Вышел на крыльцо. Оба его спутника уже ожидали возле запряженной повозки. Федьков вертел в руках полюбившуюся ему палку с набалдашником.
— Брось эту ерунду — и поехали! — приказал Гурьев, усаживаясь на повозку.
— Шишка уж очень великолепная! — вздохнул Федьков. — Взять бы на память. — Он, любуясь, охватил набалдашник пальцами, нечаянно повернул, и тот вдруг отделился от трости.
— Вот так штука! Чудно! — Федьков потянул набалдашник: он оказался рукояткой кинжала, спрятанного в трости. — Может, и тот богослов с таким сюрпризом шел? Вот и приветь такого бедного студента… Страна чудес! — Федьков сунул кинжал обратно в трость. — Попробуй разберись, кто с чем ходит.

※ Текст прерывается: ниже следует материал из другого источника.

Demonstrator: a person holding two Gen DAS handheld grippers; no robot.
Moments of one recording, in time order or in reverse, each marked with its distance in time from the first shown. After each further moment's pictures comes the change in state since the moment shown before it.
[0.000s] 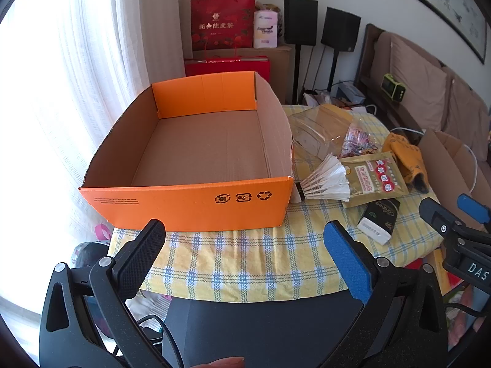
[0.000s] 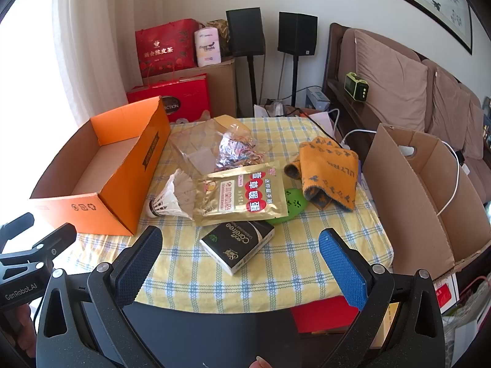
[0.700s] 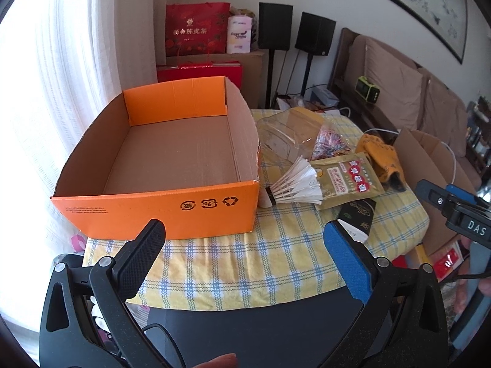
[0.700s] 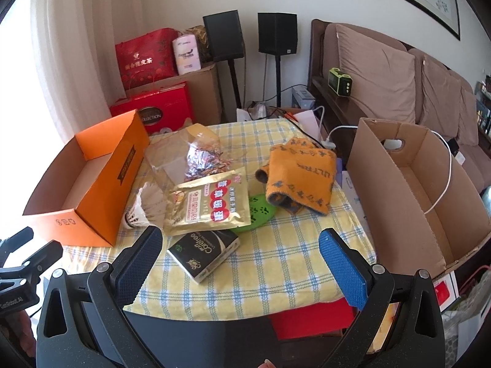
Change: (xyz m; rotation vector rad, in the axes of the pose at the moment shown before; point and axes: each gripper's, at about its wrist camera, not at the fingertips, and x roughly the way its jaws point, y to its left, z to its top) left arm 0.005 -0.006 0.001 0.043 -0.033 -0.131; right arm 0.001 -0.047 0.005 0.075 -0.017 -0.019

* * *Повозка катила по сонной, еще безлюдной улице. Из-за белых мазаных оград подымались тонкие сизые струйки дыма: хозяйки на таганках готовили завтрак. Заслышав постукивание колес, выглядывал из-за ограды любопытный крестьянин и снимал высокую остроконечную шапку из черной овчины. Федьков весело помахивал всем и восхищался:
— Чудно! Как родню провожают. А что мы им?
— Як що? — удивился Опанасвнко. — Да они через нас вже краешек новой жизни побачили.
— А знаете? — признался Федьков. — Я про румын раньше одно понимал: бить их надо! Оккупанты ведь. Одессу мою захапали. А потом, как в Румынию мы вошли, и увидел я, что каждый встречный шляпу скидает да всё «пожалуйста» да «пожалуйста», словно холуи какие, — тут уж не злость, а просто противно стало. Решил я тогда: наверное, все тут — как эти жукари в городах — коммерсанты да спекулянты, универсальные торговцы.
— Этой публики тут действительно богато… — припомнил Трофим Сидорович. — Один — ось як ко мне прилепился, всё выпрашивал: «Що хотите купить? Що маете продать?» Поверишь, два километра за возом тянувся, як пёс. Вожжой ему погрозився, тильки тогда отстал.
— Да, публика… — протянул Федьков. — Посмотрел я на неё и тошно стало: ну вас к шуту и с королевством вашим, скорее бы нам: через вас пройти. Живите, как знаете, только на нас сдуру не полезьте, а то опять побьём…
— А сейчас як румын понимаешь? — Опанасенко пытливо посмотрел в глаза Федькову. — Кроме жукарей — ещё что бачишь?
— А как же? Трудящийся народ. Вот как Матвей этот или батька его — правильный старик. Только смелости у людей тут пока ещё маловато. Им говоришь, а они боятся. Ну, да наберутся смелости!
— А что ты им говорил, Федьков? — поинтересовался Гурьев, прислушавшийся к разговору. — Призывал произвести государственные реформы? — Зная решительность Федькова, он немножко беспокоился: не натворил ли тот чего-нибудь?
— Да нет, что вы, товарищ старший лейтенант? Я в местные дела не совался… — О расписке, данной приказчику, Федьков благоразумно умолчал.
— Я думку маю, товарищ старший лейтенант, что здешние до новой жизни ещё швыдче обернутся, чем наш брат в своё время, — заговорил Опанасенко. — Помню, в двадцать девятом, сколько нам утолковывали! Свои партийные, с района, с города уполномоченные разные. Все разъясняют: идите до колгоспа, гарно жить будете. А селяне и так и этак прикидывают, як, да що, да як бы оно не прогадать… Ночей не спали, от дум голова кругом шла. Да и когда колгосп сладили — сколько раз бывало як то кутеня слепое тыкались, пока уразумели, що до чего и як приходится. А здешним — шо им? Могут и по нашей мерке прикидывать. Я вот вчера хозяину-то рассказал кое-чего про колгосп да як до войны жили, он тильки ахает: «Эх, нам бы воно!» Бачу, що и верит, и не верит, и даже вроде боится об таком думать. А чего бояться? Дело верное. Спытано…
Разговаривая, незаметно проехали почти всю длинную улицу села. Из дворов выходили, лениво пожевывая жвачку, коровы и присоединялись к ещё реденькому потоку стада, медленно бредущего по улице. Знакомый пастушонок, волоча по пыли длинный бич, медленно шел навстречу едущим. Деловито пробежала вдоль стада лохматая дворняга — помощница пастуха. Где-то во все горло заорал петух, наверное, сконфуженный тем, что проспал начало утра, и решивший наверстать упущенное.
Ещё издали было видно; возле ворот дома Сырбу стоит Матей. Уходя, он договорился с Гурьевым, что тот заедет попрощаться.
Поравнявшись с воротами, Опанасенко попридержал лошадей. Из калитки вышел Илие, за ним — Дидина и Стефан. Илие настойчиво стал приглашать русских товарищей в дом: завтрак уже готов. Но Гурьев, поблагодарив, отказался.